In simultaneous exposures of H4IIE-luc cells to DOM (17 mg L(-1)) and each of the model compounds, 2,3,7,8-TCDD, PCB126, PCB169, benzo[a]pyrene, benzo[a]anthracene, dibenz[a,h]anthracene, fluoranthene, a mixture of persistent organic pollutants (POPs), a mixture learn more of polycyclic aromatic hydrocarbons (PAHs), and a mixture of all HOCs, either significant additive or facilitative effects were observed when compared to activities of single HOCs. No significant decrease of effects due to possible sorption of HOCs to DOM was observed, even in subsequent experiments when HOCs
+ DOM mixtures were preincubated for six days before exposure to H4IIE-luc. Thus, DOM does not seem to protect organisms against AhR-mediated toxic effects of HOCs (as usually predicted due to sorption of HOCs on DOM), but it can actually enhance their potency for AhR-mediated effects in some situations. (C) 2011 Elsevier Ltd. All rights reserved.”
“Cystic fibrosis GSK461364 manufacturer transmembrane conductance regulator (CFTR) represents the main cAMP-activated Cl- channel expressed in the apical membrane of serous epithelial cells. Both deficiency and overactivation
of CFTR may cause fluid and salt secretion related diseases. The aim of this study was to identify natural compounds that are able to stimulate wild-type (wt) and F508 mutant CFTR channel activities in CFTR-expressing Fischer rat thyroid (FRT) cells.
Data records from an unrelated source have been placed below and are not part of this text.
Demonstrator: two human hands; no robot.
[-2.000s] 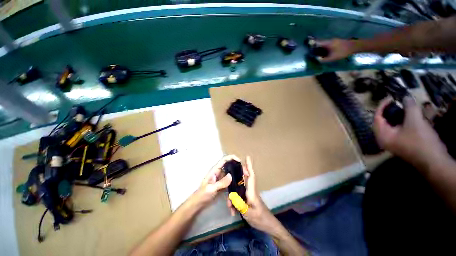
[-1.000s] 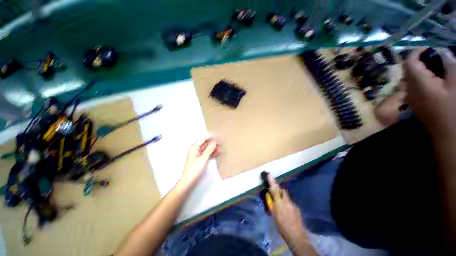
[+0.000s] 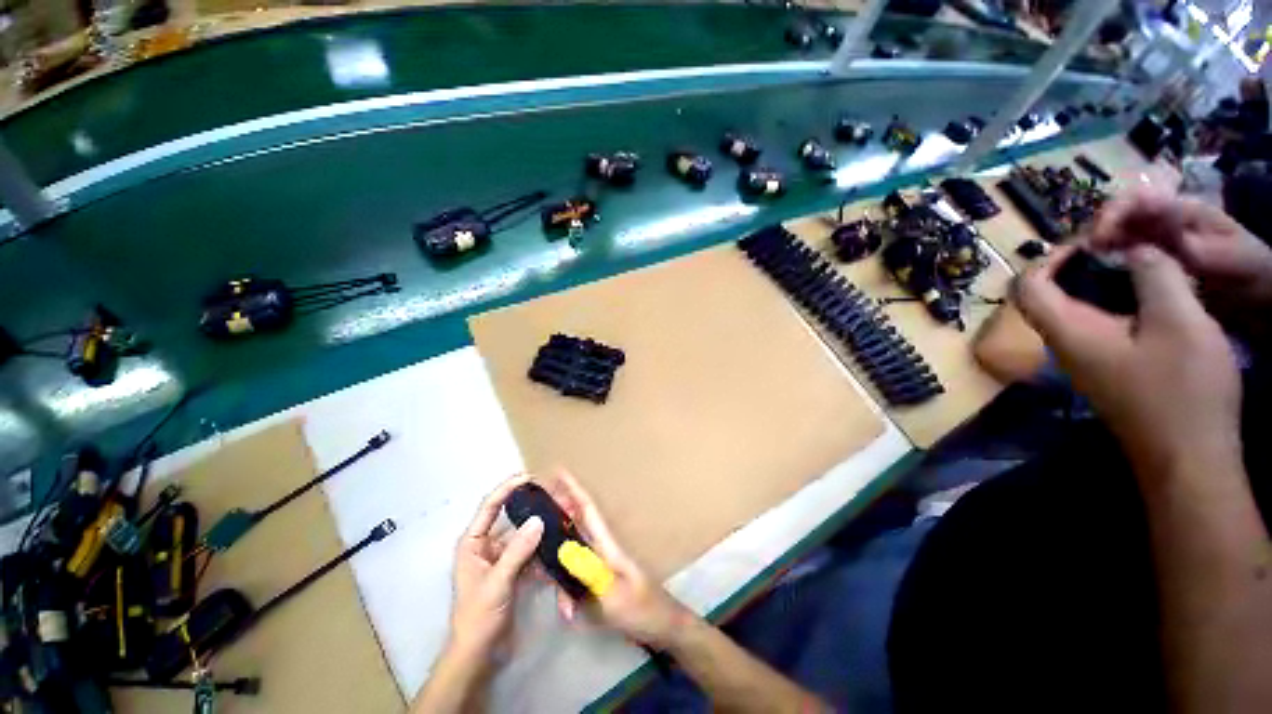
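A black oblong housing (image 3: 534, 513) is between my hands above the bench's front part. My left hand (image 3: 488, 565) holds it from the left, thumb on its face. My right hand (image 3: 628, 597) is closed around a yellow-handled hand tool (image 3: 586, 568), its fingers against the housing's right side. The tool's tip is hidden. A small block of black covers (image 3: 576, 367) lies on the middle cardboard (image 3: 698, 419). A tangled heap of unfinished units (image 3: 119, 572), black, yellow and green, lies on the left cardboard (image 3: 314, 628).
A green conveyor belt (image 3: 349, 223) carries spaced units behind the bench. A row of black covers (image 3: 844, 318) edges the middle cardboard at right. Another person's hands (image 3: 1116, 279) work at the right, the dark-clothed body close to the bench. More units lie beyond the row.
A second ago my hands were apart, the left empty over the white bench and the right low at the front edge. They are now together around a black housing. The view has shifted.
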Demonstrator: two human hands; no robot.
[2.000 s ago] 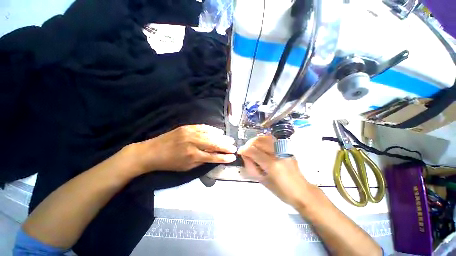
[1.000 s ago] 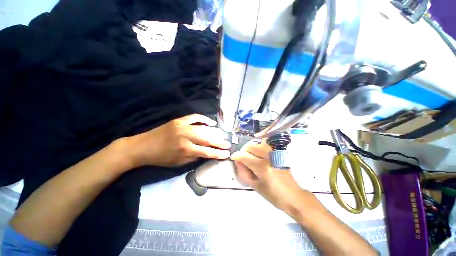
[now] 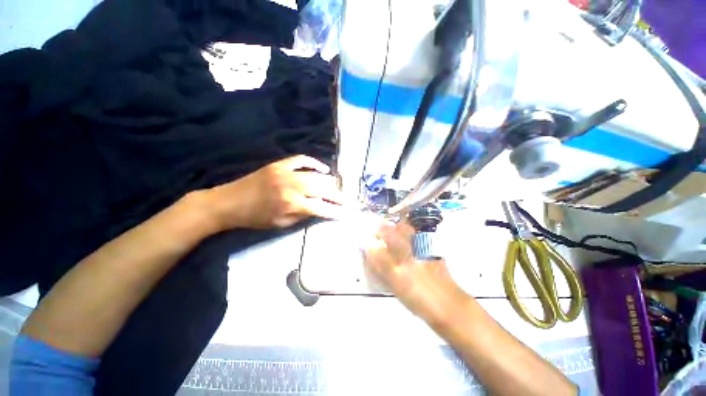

We found that dehydrocostuslactone [DHC, (3aS, 6aR, 9aR, 9bS)-decahydro-3,6,9-tris (methylene) azuleno [4,5-b] furan-2(3H)-one)] dose dependently potentiates both wt and F508 mutant CFTR-mediated iodide influx in cell-based fluorescent assays and CFTR-mediated Cl- currents in short-circuit current studies, and the activations could be reversed by the CFTR inhibitor CFTRinh-172. Maximal CFTR-mediated apical Cl- current secretion in CFTR-expressing FRT cells was stimulated by 100M DHC. Determination of intracellular cAMP Z-VAD-FMK order content showed that DHC modestly but significantly increased cAMP level in FRT cells, but cAMP elevation effects contributed little to DHC-stimulated iodide influx. DHC also stimulated CFTR-mediated apical Cl- current secretion in FRT cells expressing F508-CFTR. Subsequent studies demonstrated that activation of CFTR by DHC is forskolin dependent. DHC represents a new class of CFTR potentiators that may have therapeutic potential in CFTR-related diseases.”
“Objective-To determine clinical outcome of permanent tracheostomy in cats with upper airway obstruction.
Design-Retrospective case series.
Animals-21 cats.
Procedures-Medical records were reviewed for information on history, signalment, clinical signs, results of preoperative clinicopathologic testing, cause of upper airway obstruction, surgical procedure, postoperative complications, and outcome.